== WHAT IS BEING ASKED ==
Sort through the data and copy the lines holding the word "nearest".

== THE INPUT ==
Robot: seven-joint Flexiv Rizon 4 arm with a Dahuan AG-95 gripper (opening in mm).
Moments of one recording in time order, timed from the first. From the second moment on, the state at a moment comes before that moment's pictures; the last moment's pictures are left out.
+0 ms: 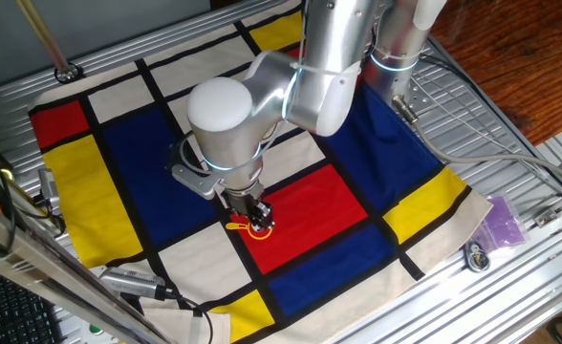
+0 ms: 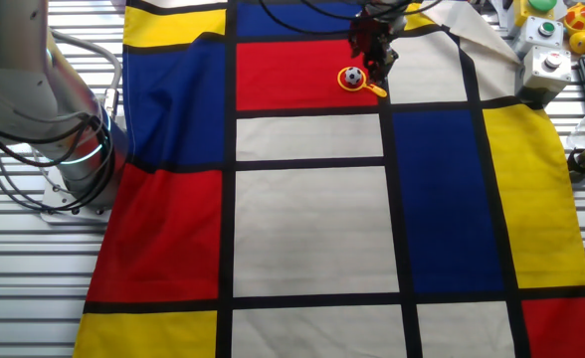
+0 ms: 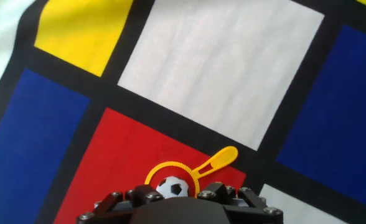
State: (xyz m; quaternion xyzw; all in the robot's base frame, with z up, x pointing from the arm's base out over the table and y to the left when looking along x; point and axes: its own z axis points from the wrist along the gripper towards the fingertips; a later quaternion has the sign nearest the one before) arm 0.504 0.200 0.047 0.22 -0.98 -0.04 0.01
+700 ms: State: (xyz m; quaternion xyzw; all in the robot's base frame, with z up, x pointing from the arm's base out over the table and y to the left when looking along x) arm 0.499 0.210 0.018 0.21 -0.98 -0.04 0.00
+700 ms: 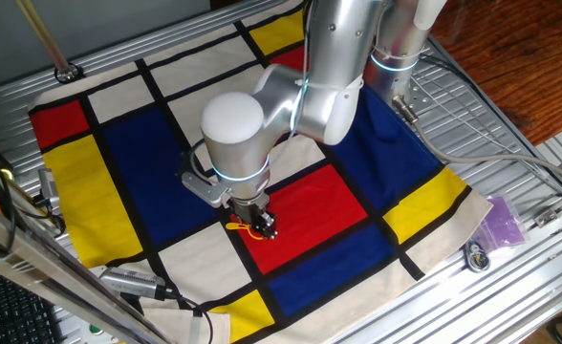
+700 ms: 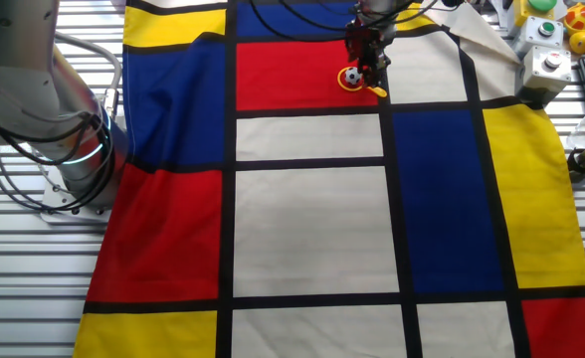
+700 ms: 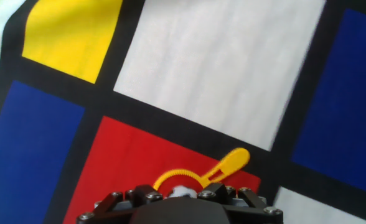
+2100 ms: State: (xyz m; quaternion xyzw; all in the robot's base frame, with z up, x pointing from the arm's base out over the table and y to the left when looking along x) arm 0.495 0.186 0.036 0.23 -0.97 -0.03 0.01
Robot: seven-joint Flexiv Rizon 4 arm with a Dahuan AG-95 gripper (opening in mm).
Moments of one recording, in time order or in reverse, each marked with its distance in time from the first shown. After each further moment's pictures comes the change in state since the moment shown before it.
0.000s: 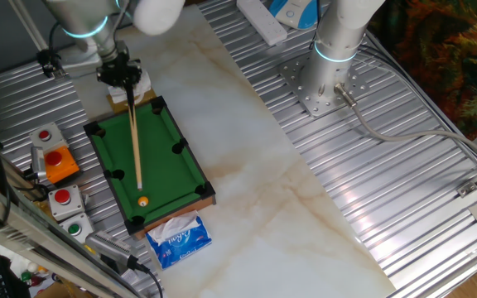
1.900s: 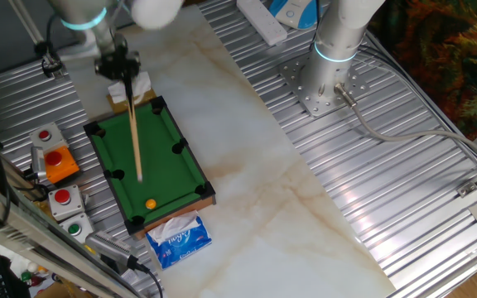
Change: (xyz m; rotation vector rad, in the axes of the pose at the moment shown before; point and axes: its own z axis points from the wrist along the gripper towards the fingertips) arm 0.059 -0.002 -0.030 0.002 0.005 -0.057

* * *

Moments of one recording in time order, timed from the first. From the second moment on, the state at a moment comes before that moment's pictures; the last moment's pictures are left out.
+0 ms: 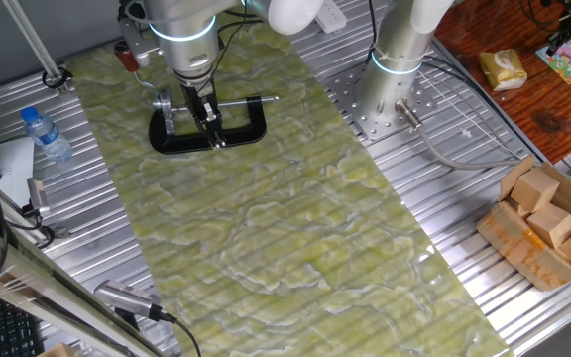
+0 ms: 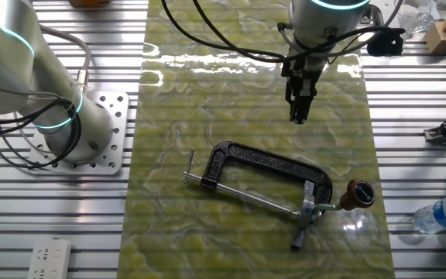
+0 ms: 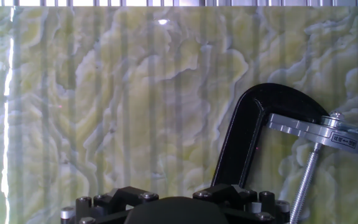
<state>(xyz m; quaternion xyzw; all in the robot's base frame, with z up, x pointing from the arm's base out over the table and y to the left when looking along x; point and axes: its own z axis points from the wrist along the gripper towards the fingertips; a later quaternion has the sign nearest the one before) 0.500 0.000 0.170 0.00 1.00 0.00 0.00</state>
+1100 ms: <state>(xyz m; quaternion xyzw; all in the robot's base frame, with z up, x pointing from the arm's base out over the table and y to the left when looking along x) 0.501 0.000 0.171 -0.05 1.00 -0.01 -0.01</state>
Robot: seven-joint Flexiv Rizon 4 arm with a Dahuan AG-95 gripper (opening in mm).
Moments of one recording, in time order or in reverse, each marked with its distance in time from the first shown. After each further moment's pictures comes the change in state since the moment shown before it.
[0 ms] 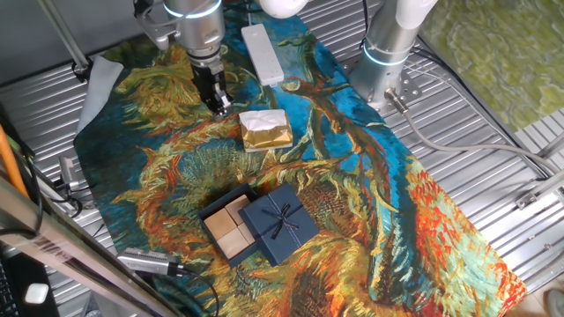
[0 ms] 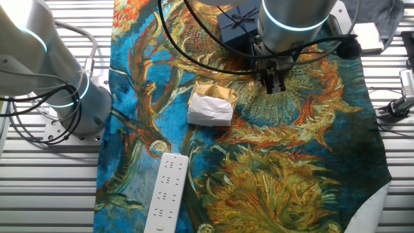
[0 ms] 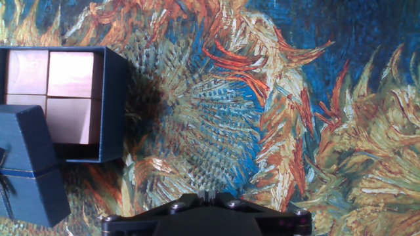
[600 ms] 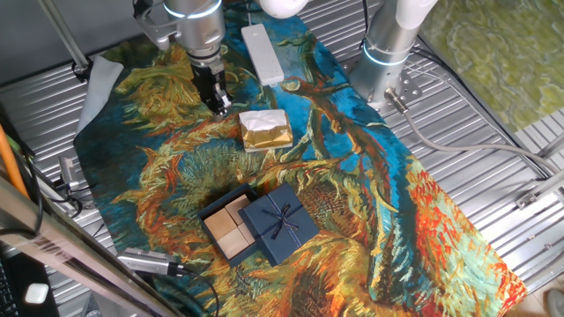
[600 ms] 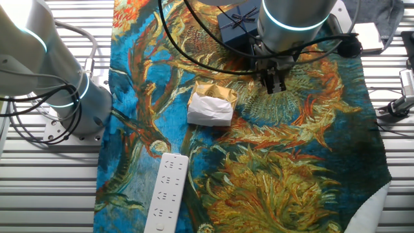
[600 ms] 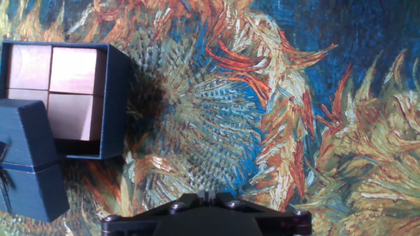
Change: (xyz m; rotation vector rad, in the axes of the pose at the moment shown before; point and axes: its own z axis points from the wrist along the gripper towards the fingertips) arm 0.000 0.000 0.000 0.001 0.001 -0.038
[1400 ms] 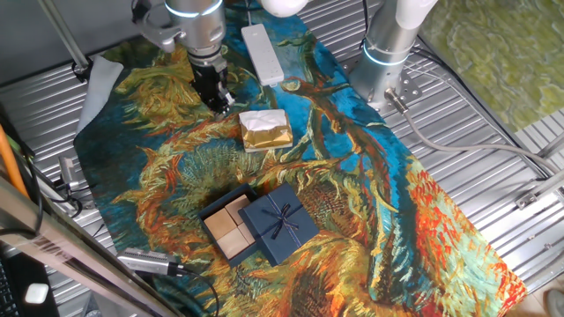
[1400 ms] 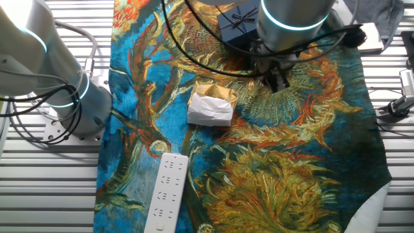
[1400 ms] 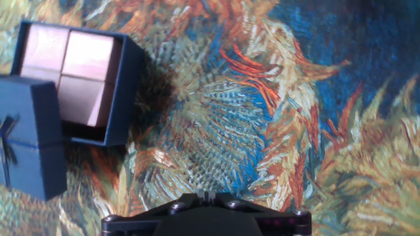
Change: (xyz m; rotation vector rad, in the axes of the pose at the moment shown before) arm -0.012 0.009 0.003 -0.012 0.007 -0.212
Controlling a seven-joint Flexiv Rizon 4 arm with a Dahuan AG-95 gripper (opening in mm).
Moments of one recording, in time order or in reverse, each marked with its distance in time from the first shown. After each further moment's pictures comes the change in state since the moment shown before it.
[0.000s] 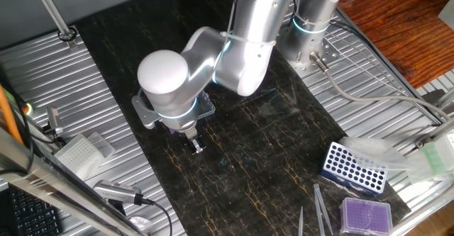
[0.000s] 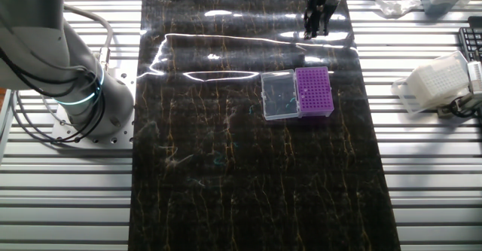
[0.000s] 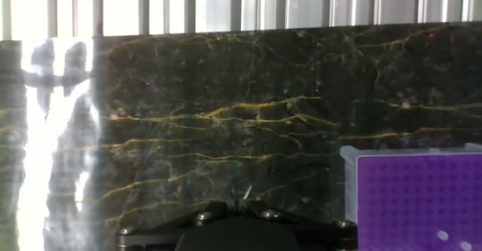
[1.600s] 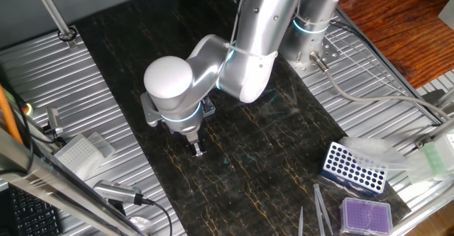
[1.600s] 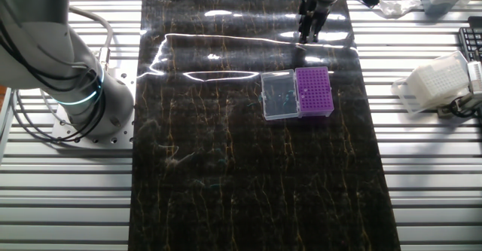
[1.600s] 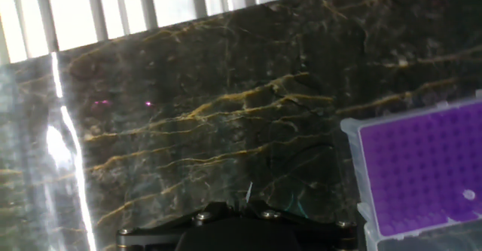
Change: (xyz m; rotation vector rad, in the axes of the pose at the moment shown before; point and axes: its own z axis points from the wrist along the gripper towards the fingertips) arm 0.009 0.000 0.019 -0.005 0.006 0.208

== RESPONSE BELOW ==
State: (xyz m; quaternion xyzw; all in the robot's base frame, with z up, x pointing from the arm's base out over the table and y to the left when looking along x; point and axes: its own z axis points from the wrist along the gripper towards the fingertips; a later quaternion has the sign nearest the one before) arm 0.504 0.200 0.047 0.22 -0.98 -0.04 0.01
<state>(xyz m; quaternion xyzw; all in the robot's base frame, with z up, x pointing from the arm's base out over the table and y to the left when looking along x; point and axes: its own z axis points from the wrist along the gripper towards the fingertips; a later quaternion has the sign nearest the one before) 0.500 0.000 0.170 0.00 1.00 0.00 0.00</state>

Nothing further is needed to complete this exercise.